Synopsis

Stories from Tohoku captures the stories of survivors of the March 11, 2011 earthquake, tsunami, and nuclear disaster in the northeast region of Japan known as Tohoku. Using no narration and only first person accounts, survivors reflect stoicism, perseverance, and acceptance of their life-changing situation in ways that are marked contrasts to a more Western approach to life.

Produced by third generation sansei Japanese Americans, the film shows the roles some Japanese Americans played in the relief and recovery efforts. Viewers witness a group of college students from the Los Angeles area who travel to Tohoku to learn and help, and the transformation that a Japanese American photojournalist from Los Angeles undergoes after he visits the area initially to shoot photographs, then becomes involved in ways he did not anticipate.

tohoku women

Also featured is a Japanese American delegation from Northern California and Hawaii, headed by U.S. Olympic gold medalist Kristi Yamaguchi, one of the first international delegations to enter the Fukushima prefecture after the nuclear disaster.

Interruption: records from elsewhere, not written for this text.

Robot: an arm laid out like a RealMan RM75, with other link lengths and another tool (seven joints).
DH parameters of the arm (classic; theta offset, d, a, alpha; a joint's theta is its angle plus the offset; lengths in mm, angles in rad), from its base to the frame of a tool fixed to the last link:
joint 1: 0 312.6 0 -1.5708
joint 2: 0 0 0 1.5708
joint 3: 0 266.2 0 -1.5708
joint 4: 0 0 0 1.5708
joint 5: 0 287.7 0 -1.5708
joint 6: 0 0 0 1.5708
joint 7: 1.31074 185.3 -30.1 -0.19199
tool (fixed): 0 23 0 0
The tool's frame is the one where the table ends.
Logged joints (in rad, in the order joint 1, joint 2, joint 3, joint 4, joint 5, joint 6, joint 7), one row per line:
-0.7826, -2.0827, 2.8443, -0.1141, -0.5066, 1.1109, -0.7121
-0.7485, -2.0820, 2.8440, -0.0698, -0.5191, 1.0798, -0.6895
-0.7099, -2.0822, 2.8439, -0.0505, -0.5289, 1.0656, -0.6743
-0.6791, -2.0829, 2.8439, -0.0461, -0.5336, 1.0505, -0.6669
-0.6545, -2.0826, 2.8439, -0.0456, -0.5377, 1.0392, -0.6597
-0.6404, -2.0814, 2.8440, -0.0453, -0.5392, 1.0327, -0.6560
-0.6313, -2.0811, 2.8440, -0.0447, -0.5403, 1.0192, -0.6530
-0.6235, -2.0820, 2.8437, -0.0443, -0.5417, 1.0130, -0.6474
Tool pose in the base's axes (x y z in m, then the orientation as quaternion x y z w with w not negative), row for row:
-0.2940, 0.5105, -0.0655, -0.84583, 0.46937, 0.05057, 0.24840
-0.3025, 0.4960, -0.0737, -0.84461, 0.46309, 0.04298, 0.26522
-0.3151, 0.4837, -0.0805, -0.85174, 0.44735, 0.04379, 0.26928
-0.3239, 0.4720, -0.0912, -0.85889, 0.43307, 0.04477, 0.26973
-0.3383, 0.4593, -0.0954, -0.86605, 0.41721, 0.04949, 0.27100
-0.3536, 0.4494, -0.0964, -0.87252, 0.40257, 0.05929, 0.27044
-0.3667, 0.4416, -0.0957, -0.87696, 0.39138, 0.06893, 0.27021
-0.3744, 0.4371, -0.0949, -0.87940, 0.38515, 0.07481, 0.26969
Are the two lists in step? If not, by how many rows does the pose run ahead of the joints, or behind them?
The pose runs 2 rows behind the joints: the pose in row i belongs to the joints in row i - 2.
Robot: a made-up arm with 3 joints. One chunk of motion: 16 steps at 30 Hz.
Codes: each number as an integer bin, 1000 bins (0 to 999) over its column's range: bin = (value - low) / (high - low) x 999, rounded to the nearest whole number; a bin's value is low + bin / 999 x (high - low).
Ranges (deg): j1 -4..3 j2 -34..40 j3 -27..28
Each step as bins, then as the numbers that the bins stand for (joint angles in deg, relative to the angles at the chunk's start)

Survivor stories include a woman who rescued kimono from the tsunami debris and uses them as a symbol of their roots and to remind people of what happened in Tohoku, a Fukushima mother who spends two hours on the road each day driving her child to preschool in a distant area to avoid radiation exposure, and an organic farmer in Fukushima who is reviled for continuing to grow crops that the general public falsely fears may contain radioactive elements.

Especially in light of the recent Philippine typhoon, Stories from Tohoku offers insight into the recovery and rebuilding of communities, not just physically, but spiritually as well and shows that times of despair can also offer opportunities for Americans of Japanese descent who were able to re-connect with the home of their ancestors.